→ **The data**
============
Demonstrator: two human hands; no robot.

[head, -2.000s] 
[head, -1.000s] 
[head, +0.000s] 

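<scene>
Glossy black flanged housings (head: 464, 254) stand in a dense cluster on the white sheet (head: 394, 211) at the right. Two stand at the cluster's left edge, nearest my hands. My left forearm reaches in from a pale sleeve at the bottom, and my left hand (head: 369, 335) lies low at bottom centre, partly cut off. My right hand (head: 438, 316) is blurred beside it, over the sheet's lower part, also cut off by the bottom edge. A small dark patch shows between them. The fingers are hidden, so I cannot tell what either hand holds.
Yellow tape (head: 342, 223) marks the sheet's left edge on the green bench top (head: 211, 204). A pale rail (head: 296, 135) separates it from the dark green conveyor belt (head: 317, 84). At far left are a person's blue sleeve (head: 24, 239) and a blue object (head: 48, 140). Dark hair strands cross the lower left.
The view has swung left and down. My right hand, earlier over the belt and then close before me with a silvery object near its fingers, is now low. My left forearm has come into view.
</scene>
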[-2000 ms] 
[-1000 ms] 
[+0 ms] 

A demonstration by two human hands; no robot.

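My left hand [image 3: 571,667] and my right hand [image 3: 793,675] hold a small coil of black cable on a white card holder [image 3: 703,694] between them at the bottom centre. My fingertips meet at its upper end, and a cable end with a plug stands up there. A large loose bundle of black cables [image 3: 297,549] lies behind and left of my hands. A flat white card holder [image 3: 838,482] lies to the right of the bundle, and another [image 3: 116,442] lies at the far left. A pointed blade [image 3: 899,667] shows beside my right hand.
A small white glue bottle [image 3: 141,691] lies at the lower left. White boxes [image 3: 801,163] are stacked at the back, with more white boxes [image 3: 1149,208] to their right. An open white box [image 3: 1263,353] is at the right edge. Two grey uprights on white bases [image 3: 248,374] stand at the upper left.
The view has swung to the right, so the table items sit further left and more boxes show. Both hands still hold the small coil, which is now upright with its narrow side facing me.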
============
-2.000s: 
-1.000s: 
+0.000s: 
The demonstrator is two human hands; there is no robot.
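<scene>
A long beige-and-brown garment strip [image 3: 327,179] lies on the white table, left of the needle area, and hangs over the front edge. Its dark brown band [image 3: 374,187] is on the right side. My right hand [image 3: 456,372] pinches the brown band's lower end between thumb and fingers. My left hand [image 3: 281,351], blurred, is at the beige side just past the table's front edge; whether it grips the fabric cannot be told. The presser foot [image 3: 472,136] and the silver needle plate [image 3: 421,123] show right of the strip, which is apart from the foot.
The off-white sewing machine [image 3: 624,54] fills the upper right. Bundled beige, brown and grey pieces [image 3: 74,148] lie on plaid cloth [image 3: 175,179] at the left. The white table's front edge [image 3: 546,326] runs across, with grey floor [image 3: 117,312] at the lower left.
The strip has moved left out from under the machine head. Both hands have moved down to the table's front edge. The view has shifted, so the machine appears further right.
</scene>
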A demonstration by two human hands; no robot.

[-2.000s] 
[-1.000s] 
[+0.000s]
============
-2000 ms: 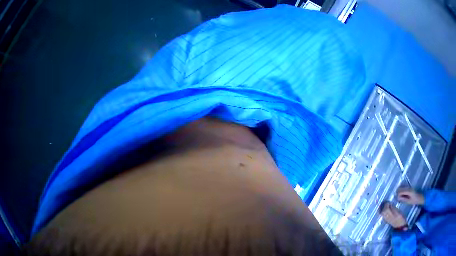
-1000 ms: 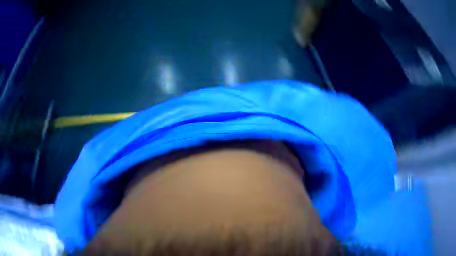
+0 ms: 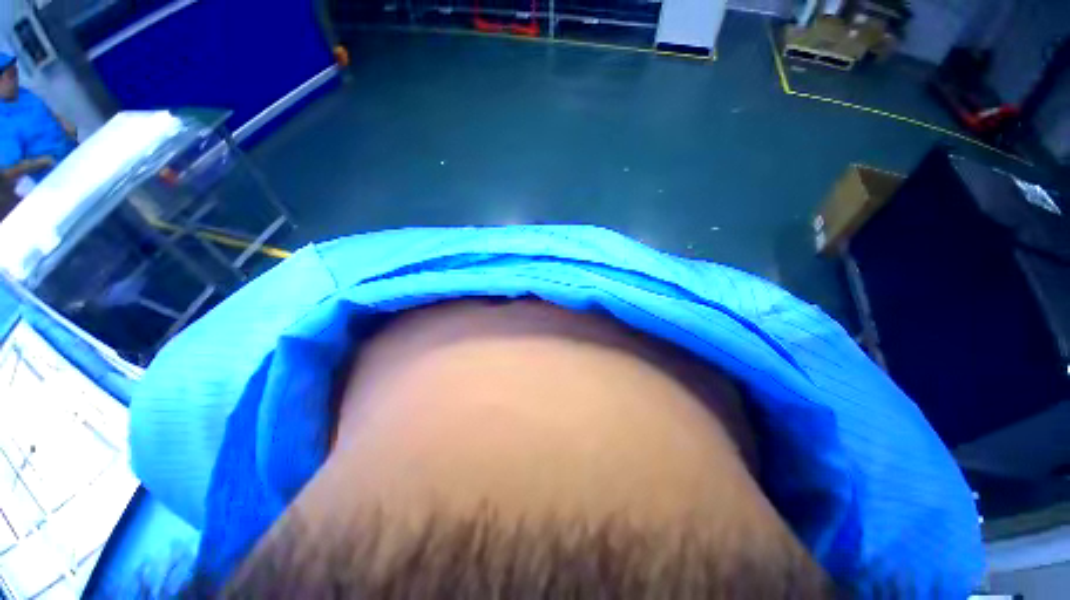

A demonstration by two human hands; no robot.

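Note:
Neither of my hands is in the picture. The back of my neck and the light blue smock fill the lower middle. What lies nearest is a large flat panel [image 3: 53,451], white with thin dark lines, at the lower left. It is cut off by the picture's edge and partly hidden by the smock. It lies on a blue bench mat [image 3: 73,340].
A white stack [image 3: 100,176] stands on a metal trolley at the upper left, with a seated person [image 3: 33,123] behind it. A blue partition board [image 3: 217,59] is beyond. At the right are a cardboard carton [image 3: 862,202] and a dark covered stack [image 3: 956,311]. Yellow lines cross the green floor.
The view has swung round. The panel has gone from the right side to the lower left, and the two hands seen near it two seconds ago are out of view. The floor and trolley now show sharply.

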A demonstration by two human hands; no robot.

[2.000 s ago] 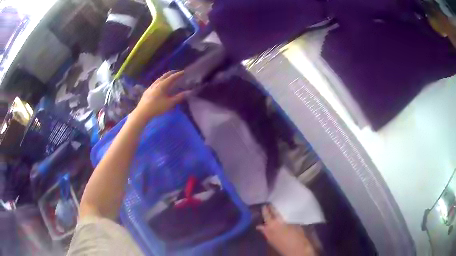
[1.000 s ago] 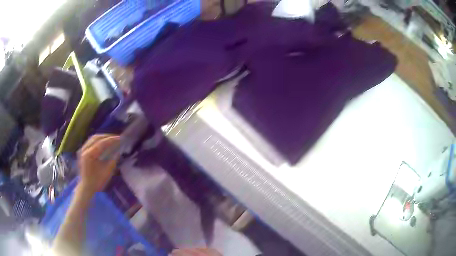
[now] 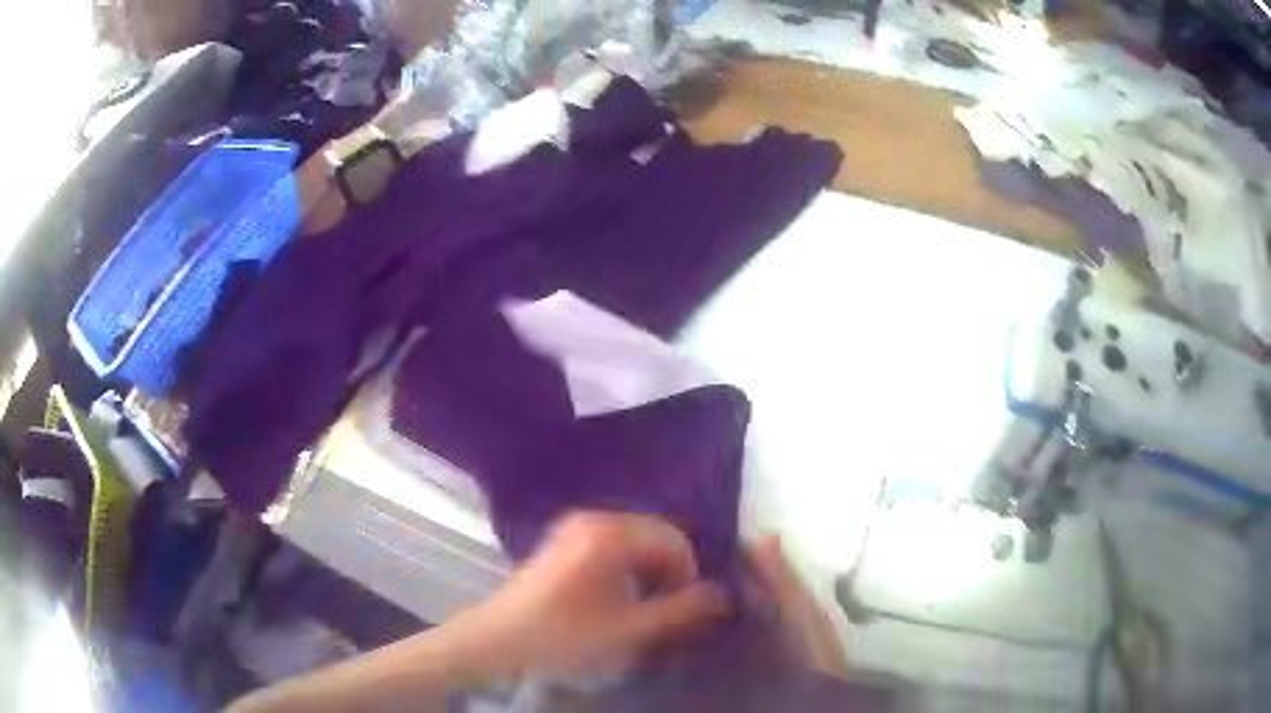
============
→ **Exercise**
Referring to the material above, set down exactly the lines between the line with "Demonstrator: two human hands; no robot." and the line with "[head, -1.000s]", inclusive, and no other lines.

→ **Answer for this exercise**
Demonstrator: two human hands; no robot.

[head, -2.000s] 
[head, -1.000s] 

The answer is complete.